Parte de la razón de esa dificultad mana, me parece, de la relación compleja que tienen las tropelías del Estado con la historia de la transición democrática. Específicamente, cuesta trabajo entender la relación entre el dinero negro, los partidos políticos y los diferentes pedazos del Estado que actúan o que solapan en un desastre como el de Ayotzinapa.

En México, la historia del narco se engarza con la historia de la transición democrática y forma parte orgánica de esta historia. Nos cuesta trabajo entender esto, porque usualmente preferimos imaginar la historia de la transición democrática a partir del movimiento de 1968, siendo que, en realidad, los contornos de nuestra transición quedaron mucho más marcados por lo ocurrido en los años 80 y 90. Debido a este prejuicio, solemos pensar en la transición democrática como un proceso creciente de representación de sectores sociales antes marginados, pero que finalmente operaban en la economía legal.

Si pensamos, en vez, que la transición se dio en los años en que quebró el campo mexicano y en que el narco se convirtió en fuente de crédito, de trabajo y de poder político incontestable en varias regiones, la imagen de la transición cambia: en lugar de ser la expresión de una lucha por la representación política de grupos e ideologías antes marginadas, en muchas regiones la transición democrática ha servido para que los intereses políticos de una nueva clase de narcoeconomía quedara adecuadamente representada. Todo nuevo poder económico requiere siempre de una expresión política.

Los partidos políticos nuevos, con poca o nula organización territorial, están siempre sedientos de alianzas que los ayuden en este sentido. Un nuevo actor económico, cargado de dinero, como era el narco a partir de los años 90, podía ser un aliado indispensable. Esto sucedió en el PRD en Michoacán y Guerrero durante esa década, cosa que ha sido documentada, y muy probablemente sea también un fenómeno frecuente en la historia reciente del Partido Verde, el PT, o el PES, entre otros. La economía negra puede identificarse y copar los partidos nuevos en algunos municipios, trocando la legitimidad que ganan al formar parte de un partido oficialmente reconocido, por la capacidad de ganar municipios y, eventualmente, distritos y gubernaturas.

Para responder a una competencia así, los partidos establecidos –PRI y PAN– con organizaciones territoriales más robustas, buscaron también ofrecer algunos espacios al narco.

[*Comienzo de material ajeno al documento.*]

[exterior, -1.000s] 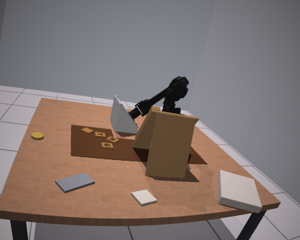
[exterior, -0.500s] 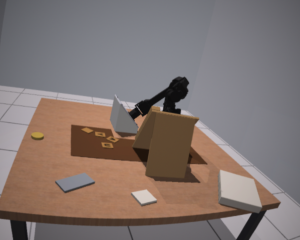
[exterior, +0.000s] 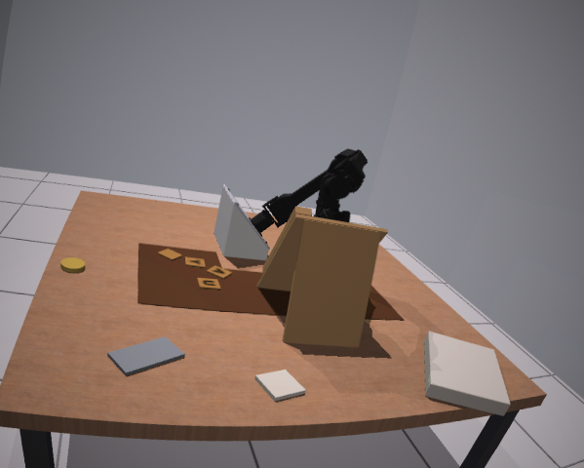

Habría que estudiar, por poner un ejemplo, cuál fue el papel de la narcopolítica para que el PRI se religiera en Veracruz, luego del periodo tan cuestionado que tuvo el gobernador Fidel Herrera. A juzgar por lo acontecido bajo la administración de su sucesor, Javier Duarte, las concesiones deben haber sido importantes. Habría que hacer también un análisis parecido para el PAN, desde luego: una vez que se desencadenó esta lógica de competencia, no quedó partido alguno sin su lazo con la economía negra, aunque fuera tenue.

Hoy, PES y PT han ungido a Fausto Vallejo como su candidato para la presidencia municipal de Morelia. Se sabe que, cuando fue gobernador, los hijos de Fausto Vallejo se comunicaban con Los caballeros templarios. Si Andrés Manuel gana las elecciones, bien podría encontrarse en la situación incómoda de tener un aliado en Morelia cuya parentela tiene lazos con el narco. Y si llegara entonces a suceder otra desgracia, no faltará quien vuelva a decir, y de nuevo con razón: ¡Fue el Estado!